Dans l'après midi, elle fait des crises de convulsion avant d'être endormie avec des doses de tranquillisant.
Dimanche, elle ne réagit quasiment plus. Elle arrive juste à grogner quelques mots, esquisser quelques mouvements.
Lundi, elle ne bouge plus. Sa tête est bloquée, tournée vers la droite. Je passe la journée à lui parler, à essayer de la faire vivre de nouveau, mais en vain.
Je vois le médecin dans l'après midi et il m'annonce que c'est la fin. La maladie est partout. Méningite carcinomateuse. Karine va mourir, c'est une question d'heures, de jours peut être. Je vais récupérer les enfants à l'école et leur annonce la nouvelle. Tous viennent voir leur maman une dernière fois. Ils pleurent mais ils savaient. Nous le leur avions dit, ils étaient préparé. Mais quand même...
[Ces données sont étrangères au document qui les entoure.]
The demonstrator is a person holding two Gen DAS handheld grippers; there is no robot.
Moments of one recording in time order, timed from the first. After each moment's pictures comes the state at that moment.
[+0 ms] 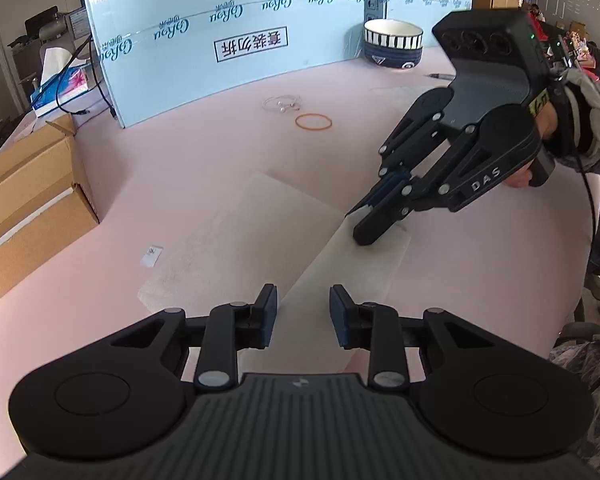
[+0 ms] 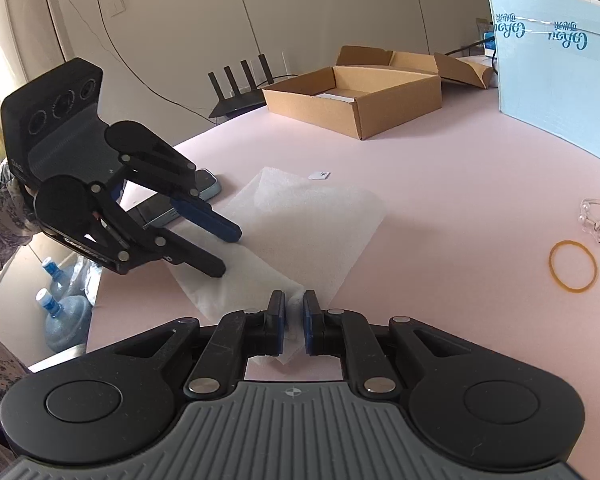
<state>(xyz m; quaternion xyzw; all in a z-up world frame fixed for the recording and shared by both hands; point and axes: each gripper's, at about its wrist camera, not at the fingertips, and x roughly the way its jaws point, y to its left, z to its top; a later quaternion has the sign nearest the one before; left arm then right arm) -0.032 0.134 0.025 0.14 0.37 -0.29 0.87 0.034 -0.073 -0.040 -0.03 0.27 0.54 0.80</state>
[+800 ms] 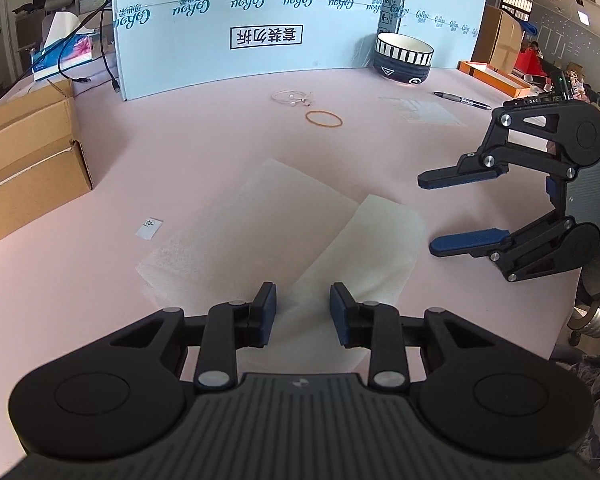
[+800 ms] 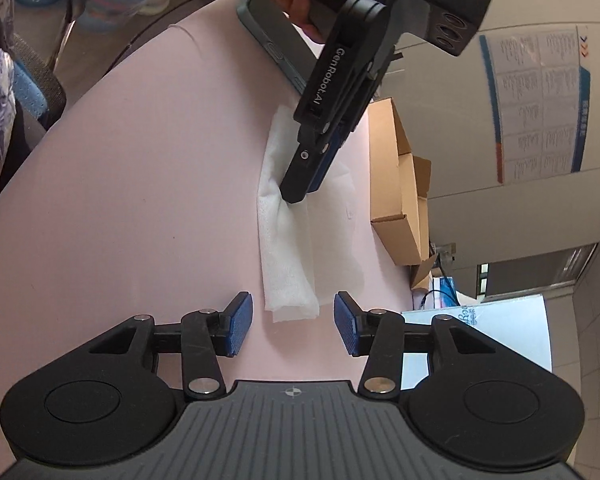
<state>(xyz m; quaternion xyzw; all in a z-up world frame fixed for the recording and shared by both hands) -0.018 0.157 0.018 0.08 0.38 -0.32 0.86 -0.108 -0.026 -0.071 -0.65 -0.05 0.37 0.66</state>
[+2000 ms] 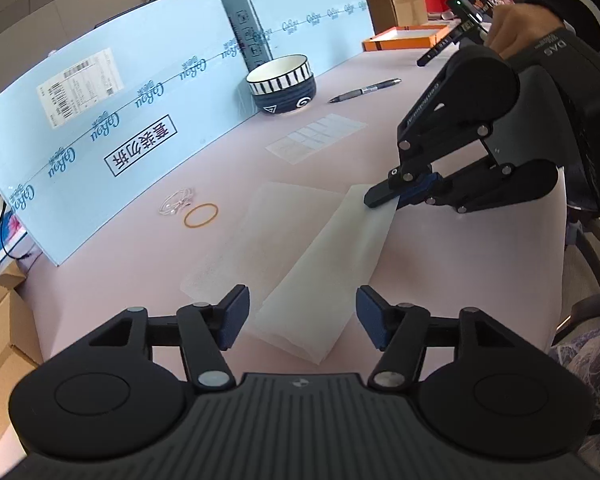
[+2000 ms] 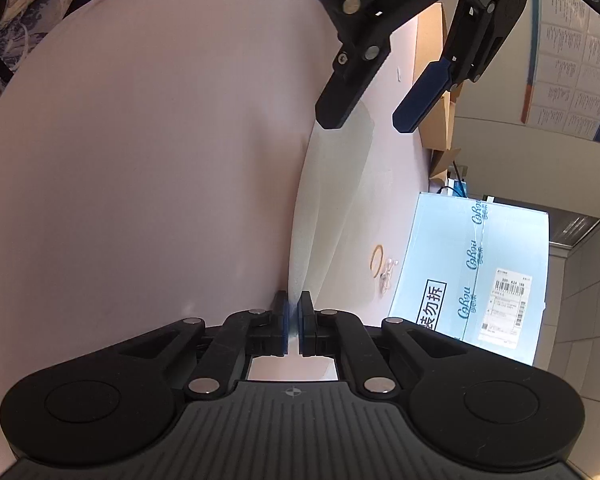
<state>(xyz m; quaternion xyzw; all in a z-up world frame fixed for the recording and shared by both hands) -0.077 0.003 0.019 0.32 0.24 -0.37 0.84 -0.109 -0.109 -0.090 -0.71 0.07 0.26 0.65</state>
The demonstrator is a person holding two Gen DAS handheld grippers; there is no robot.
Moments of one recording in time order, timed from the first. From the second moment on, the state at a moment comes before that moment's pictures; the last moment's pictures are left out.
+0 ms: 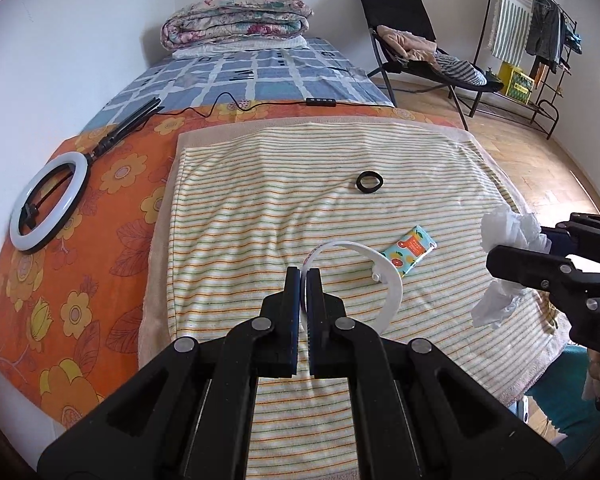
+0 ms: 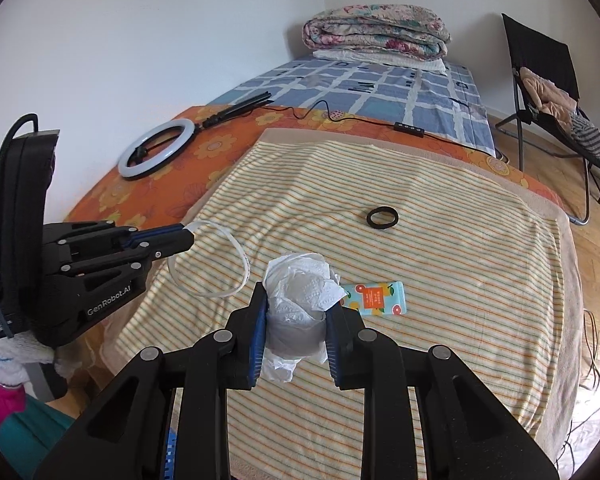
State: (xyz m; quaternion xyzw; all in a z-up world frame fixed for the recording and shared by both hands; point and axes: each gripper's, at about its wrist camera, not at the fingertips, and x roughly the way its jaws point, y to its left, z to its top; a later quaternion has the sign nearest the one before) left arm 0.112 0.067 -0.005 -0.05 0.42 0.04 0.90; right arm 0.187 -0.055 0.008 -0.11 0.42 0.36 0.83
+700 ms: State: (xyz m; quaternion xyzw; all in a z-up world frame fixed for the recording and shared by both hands) left arm -0.010 0.008 -0.005 -0.04 0.42 0.00 0.91; right arm 0.080 -0.117 0.017 -0.12 0.39 0.36 0.84
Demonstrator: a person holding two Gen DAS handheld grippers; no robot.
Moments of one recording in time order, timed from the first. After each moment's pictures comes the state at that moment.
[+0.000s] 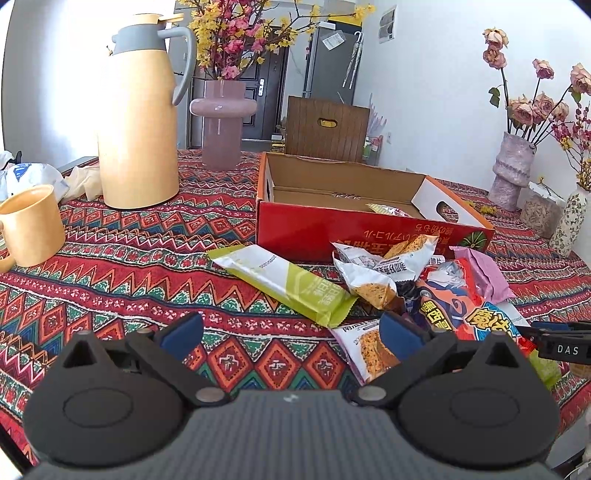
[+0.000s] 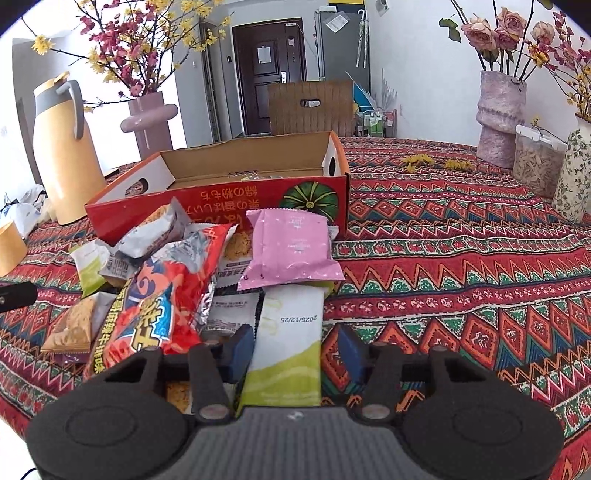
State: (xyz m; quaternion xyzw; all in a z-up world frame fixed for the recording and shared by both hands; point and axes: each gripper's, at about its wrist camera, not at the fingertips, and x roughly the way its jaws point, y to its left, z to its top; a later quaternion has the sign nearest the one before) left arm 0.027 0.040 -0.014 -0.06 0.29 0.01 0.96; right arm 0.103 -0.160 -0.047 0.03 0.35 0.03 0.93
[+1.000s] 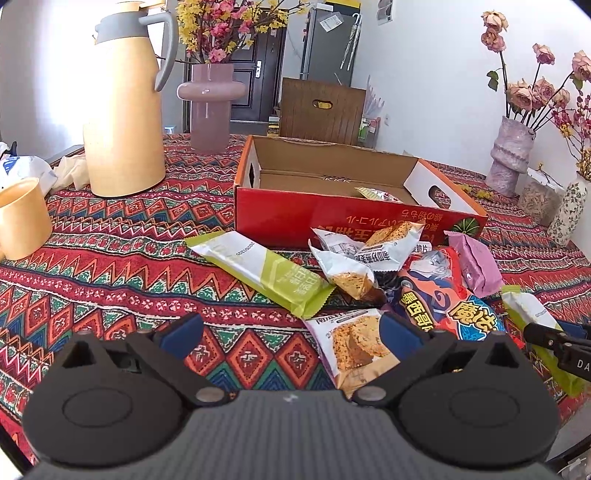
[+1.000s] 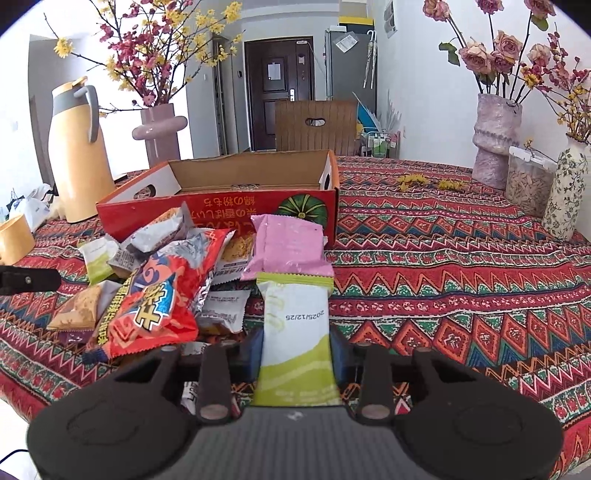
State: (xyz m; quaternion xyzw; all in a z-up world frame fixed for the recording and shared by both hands) left arm 0.041 0.019 -0.012 -0.05 0.32 0.01 0.95; right arm 0.069 -0.179 -0.037 0.02 0.31 0.05 0.95
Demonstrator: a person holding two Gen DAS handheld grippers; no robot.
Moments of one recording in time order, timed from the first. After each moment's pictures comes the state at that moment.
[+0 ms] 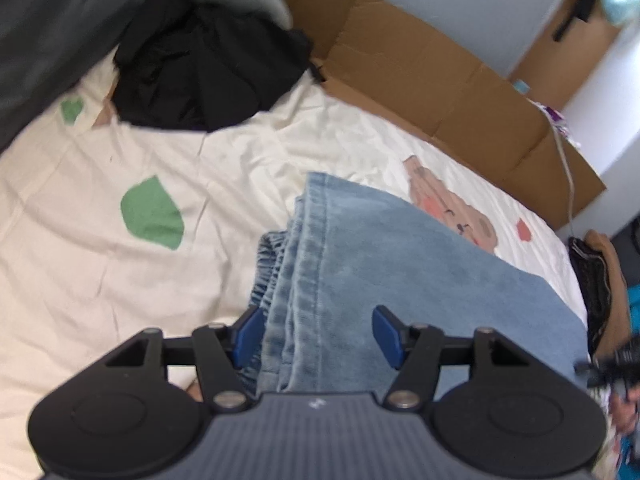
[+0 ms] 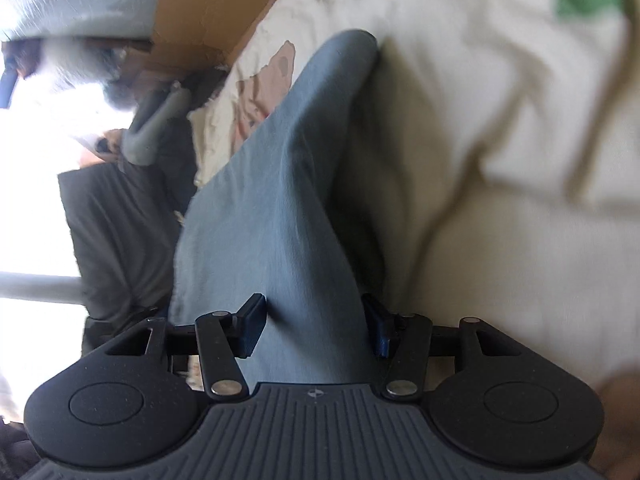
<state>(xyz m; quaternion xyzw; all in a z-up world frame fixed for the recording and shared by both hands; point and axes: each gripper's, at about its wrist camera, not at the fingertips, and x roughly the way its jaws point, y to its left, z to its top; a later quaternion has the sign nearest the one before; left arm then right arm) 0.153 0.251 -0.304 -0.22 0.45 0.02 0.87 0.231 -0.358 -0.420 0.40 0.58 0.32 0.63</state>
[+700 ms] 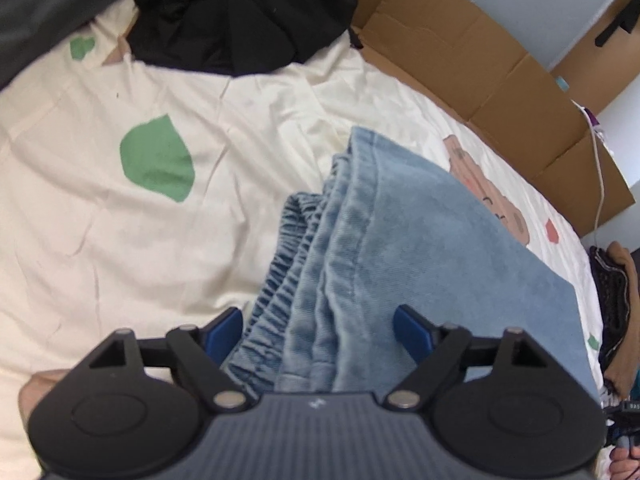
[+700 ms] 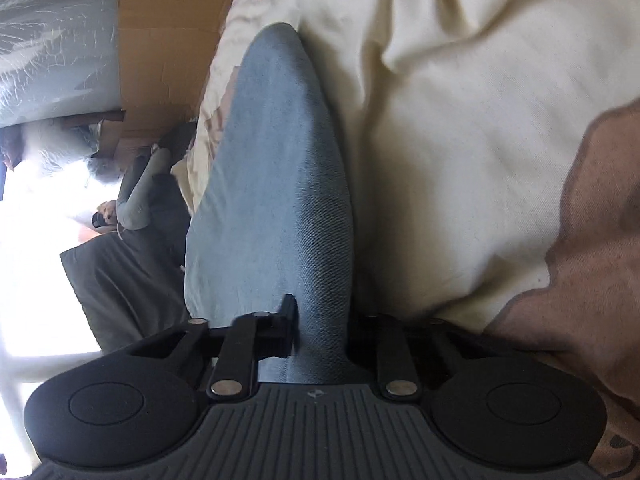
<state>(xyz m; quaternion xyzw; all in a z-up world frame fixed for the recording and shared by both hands) 0.166 0.261 -0.350 -0.25 0.48 0.03 0.84 0.189 -0.344 -0.431 0.49 0.56 0.23 0.63</state>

Dans la soirée, elle réagit, mais la seule chose que l'on arrive à comprendre, c'est qu'elle souffre de nouveau, qu'elle ne va pas bien. On essaye de la soulager, de lui faire changer de position, rien n'y fait. Je vais voire les infirmiers qui vont la plonger dans un coma artificiel léger.
Je passe la nuit près d'elle. Elle dort. Les enfants sont chez leur cousine et ils ont bien réagit. Ils vont bien.
La matinée de mardi se passe. Je reçois la visite du père Jean-Baptiste, Aumônier au collège des grands. Il me dit qu'il a vu Adèle, la plus "grande" des jumelles et qu'il est venu pour Karine. Il lui administre le sacrement des malades. Dans l'après midi, elle reçoit la visite de quelques amies infirmières. Je profite de ce moment pour aller parler avec la psychologue de la clinique pour la gestion de l'après. On vient nous interrompre, Karine est en train de partir. Sa respiration s'est faite plus difficile soudainement et ses collèges de réanimation savent exactement ce qui se passe. J'arrive dans la chambre pour la prendre dans mes bras, lui dire les derniers mots. L'encourager à partir, que je gère la situation, que les enfants s'en sortiront. Qu'elle peut être rassurée. Qu'elle ne s'accroche pas inutilement.

Elle respire encore deux fois, faiblement et puis s'arrête. Il est 15h10.